Australian Dollar: The flash crash saw the Aussie drop from just below $0.7000 to about $0.6740 according to Bloomberg, and then it proceeded to rally strongly to close higher on January 3 and follow-through buying on January 4 brought it above $0.7100 and the 20-day moving average in a month. The $0.7145 area corresponds to a (61.8%) retracement objective of December's slide that began near $0.7400. The technicals look more constructive than the fundamentals, and a move toward $0.7200 cannot be ruled out.

Oil: Front-month Brent and WTI oil futures contracts are starting to the new week with a five-day rally in tow. The key to the February WTI contract is the $50 mark. A move above it would complete a bottoming pattern that projects into the $57 area. The five-day moving average has been below the 20-day moving average since mid-October. It could cross above toward the end of this week, with a little luck. The drop in price will curb new investment, while the Saudi's seem intent on fulfilling its commitment despite the risk of being targeted with new tweets from Trump.

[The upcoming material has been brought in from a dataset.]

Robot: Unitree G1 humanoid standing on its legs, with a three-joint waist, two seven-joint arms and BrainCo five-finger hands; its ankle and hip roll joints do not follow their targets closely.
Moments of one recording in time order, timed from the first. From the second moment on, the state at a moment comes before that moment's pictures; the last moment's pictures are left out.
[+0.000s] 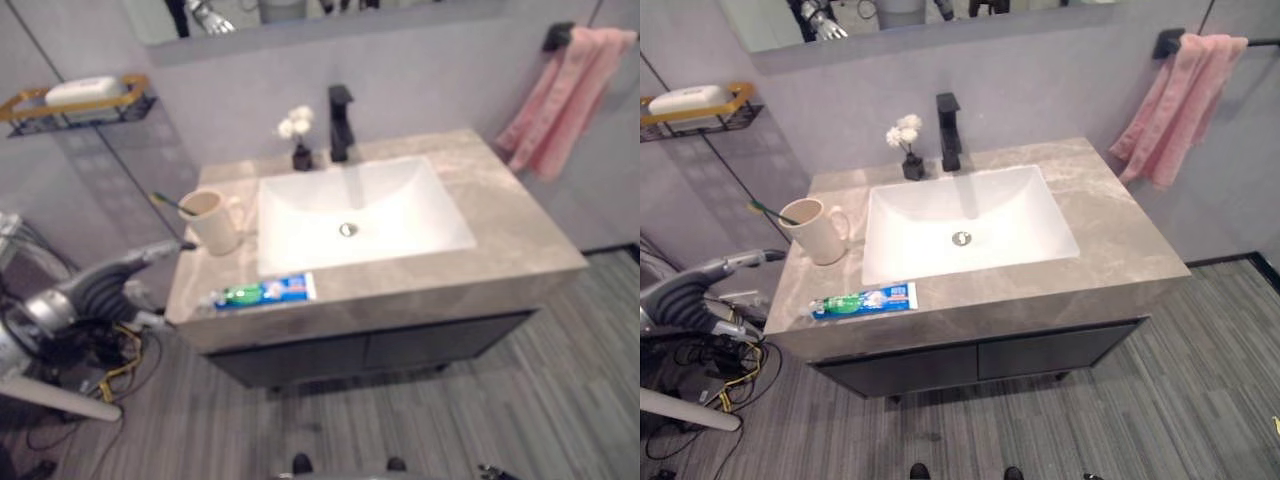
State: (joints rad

US Rates: The latest forecasts by the Fed indicated that officials could be patient and raise rates twice this year after four times last year. No fewer than seven Fed officials, including the Troika of Powell, Clarida, and Williams, the leadership, speak in the days ahead. When they say patience now, they appear to be signaling that it will not raise rates in March. The Fed funds futures strip reflects a market that thinks the Fed cycle is complete. We are not convinced that the Fed agrees with that assessment. While officials are willing to reconsider the unwinding of the balance sheet, we suspect there will be material change until later this year. We would pencil in an end of the balance sheet unwind this year or early next year. The drop in US yields leaves bonds rich, and this could impact the participation in the upcoming auctions. The March note futures looks set to fall toward 121-00, which would put the generic yield closer to 2.80%.

S&P 500: The benchmark closed at its best level in ten sessions ahead of the weekend, encouraged ostensibly by the economic data and Powell's comments. The idea that Powell signaled that the Fed may not raise rates is difficult to reconcile with the 2.5 bp increase in the implied yield of the April Fed funds futures contract and an 11 bp increase in the yield of the US two-year note. There is scope for additional recovery gains in the S&P 500. The 2550 area offers the initial hurdle, but above there, gains into the 2600-2625 area looks reasonable. On the downside, a break of 2500 would likely be the first sign of a return toward 2440, the low from last week.